■ **WHAT THE TASK REQUIRES**
Could the data below be printed out exactly, with the pictures left out?

ENTRIES PROVIDED below:

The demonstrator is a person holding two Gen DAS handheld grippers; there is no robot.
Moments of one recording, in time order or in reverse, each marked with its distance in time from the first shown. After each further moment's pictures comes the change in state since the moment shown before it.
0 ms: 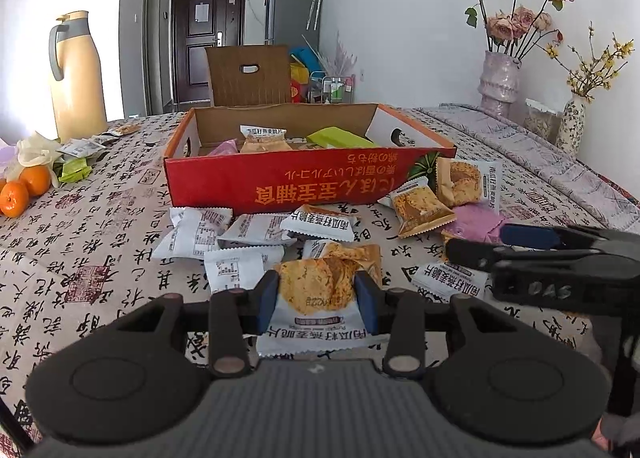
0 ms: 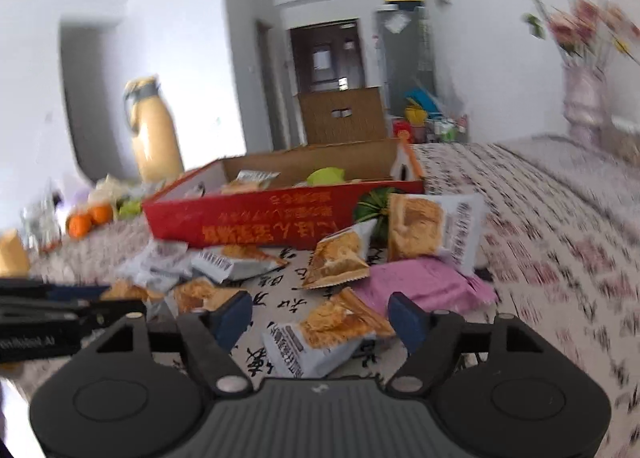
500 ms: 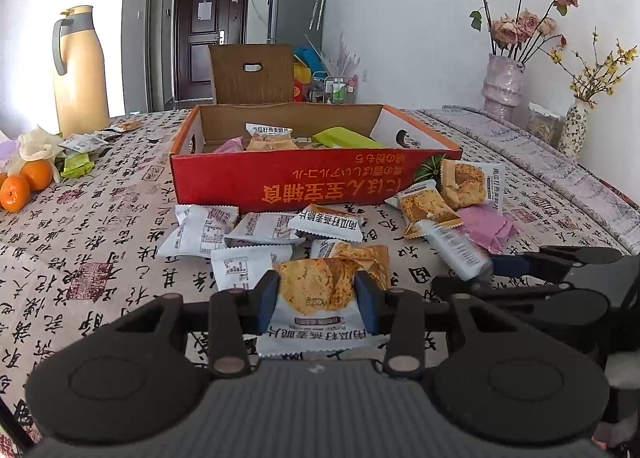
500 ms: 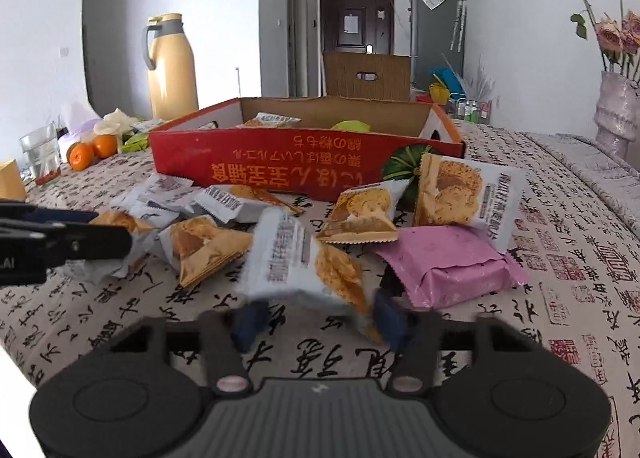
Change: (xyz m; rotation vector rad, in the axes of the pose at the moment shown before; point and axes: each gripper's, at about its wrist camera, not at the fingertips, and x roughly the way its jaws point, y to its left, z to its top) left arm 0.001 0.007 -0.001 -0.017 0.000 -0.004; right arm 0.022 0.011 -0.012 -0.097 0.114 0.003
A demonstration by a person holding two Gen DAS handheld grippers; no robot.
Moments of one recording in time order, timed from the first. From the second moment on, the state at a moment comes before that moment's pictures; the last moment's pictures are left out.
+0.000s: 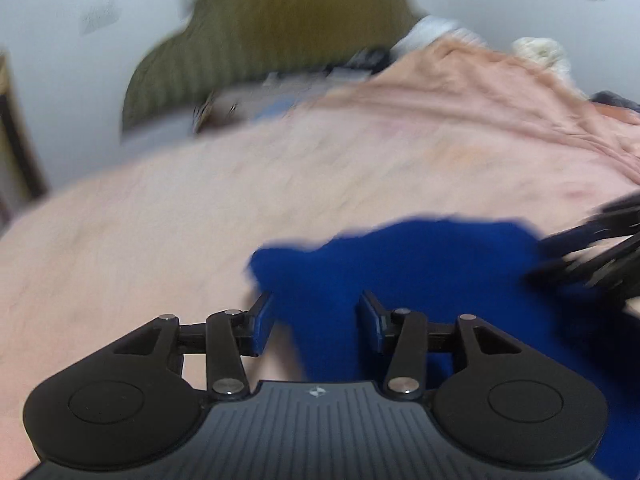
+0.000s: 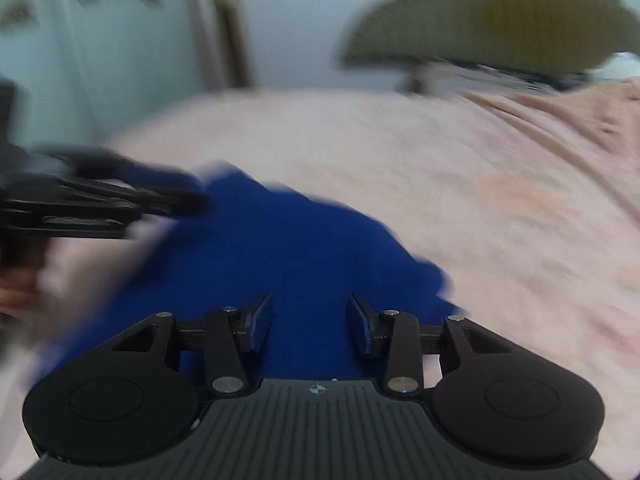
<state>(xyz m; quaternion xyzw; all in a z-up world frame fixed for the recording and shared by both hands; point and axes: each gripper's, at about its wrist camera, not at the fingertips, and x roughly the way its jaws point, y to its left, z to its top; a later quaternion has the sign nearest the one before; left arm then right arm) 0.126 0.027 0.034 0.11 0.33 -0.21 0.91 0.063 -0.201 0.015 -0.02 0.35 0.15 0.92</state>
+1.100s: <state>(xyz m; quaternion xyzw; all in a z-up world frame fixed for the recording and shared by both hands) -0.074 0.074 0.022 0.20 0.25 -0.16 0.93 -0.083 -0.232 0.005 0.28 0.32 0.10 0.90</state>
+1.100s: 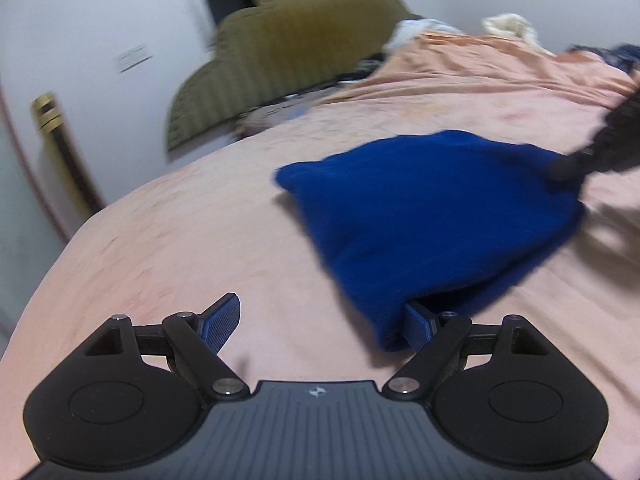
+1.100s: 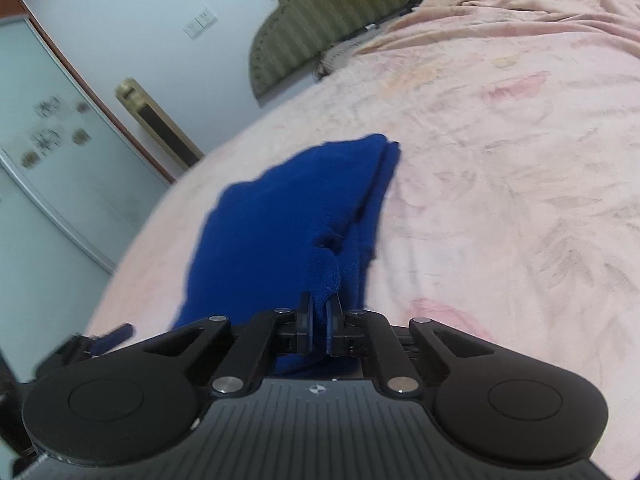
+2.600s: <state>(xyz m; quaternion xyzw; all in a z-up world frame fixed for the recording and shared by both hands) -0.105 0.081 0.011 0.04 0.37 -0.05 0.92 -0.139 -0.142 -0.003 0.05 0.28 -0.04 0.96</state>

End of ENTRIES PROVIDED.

■ **YOUR RESPONSE**
The demonstrator is a person holding two Gen DAS handheld grippers; there is no robot.
Moments of one recording, in time order or in reverse, each marked with its distance in time from the first shown. After each further moment's pictures comes the change in state since the moment shown before it.
0 ms: 
0 ms: 
500 ms: 
500 ms: 
Change: (xyz m; rotation vector rad, in the axes of the pose at the moment shown before; point and axes: each gripper's, at about its wrist camera, not at the fingertips, and x roughly the way its jaws point, y to its left, z to its top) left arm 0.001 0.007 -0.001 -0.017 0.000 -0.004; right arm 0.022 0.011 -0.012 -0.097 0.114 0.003
A demonstration by a person holding two Gen DAS handheld grippers; no robot.
Moments of one recording in time order, timed from the first. From the second moment on, the state at a moment comes before that moment's pictures; the last moment's pictures are left out.
+0.000s: 
+0.000s: 
<state>(xyz m; quaternion xyzw; all in a z-up world frame fixed for the recording and shared by both hands; point and axes: each gripper's, at about its wrist camera, not at the fingertips, and x roughly the way its jaws point, y to its left, z to its top; a later quaternion has the sign nearest the one before; left arm then right arm) 0.126 0.027 0.034 0.11 0.33 -0.21 0.91 0.063 -0.201 0.015 -0.02 0.35 0.15 0.92</state>
+1.100s: <state>(xyz m; quaternion xyzw; all in a z-up world frame fixed for the recording and shared by both hands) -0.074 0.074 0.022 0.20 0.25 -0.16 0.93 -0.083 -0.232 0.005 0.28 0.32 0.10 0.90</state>
+1.100s: 
+1.100s: 
+2.600s: <state>(xyz m; quaternion xyzw; all in a z-up world frame fixed for the recording and shared by both hands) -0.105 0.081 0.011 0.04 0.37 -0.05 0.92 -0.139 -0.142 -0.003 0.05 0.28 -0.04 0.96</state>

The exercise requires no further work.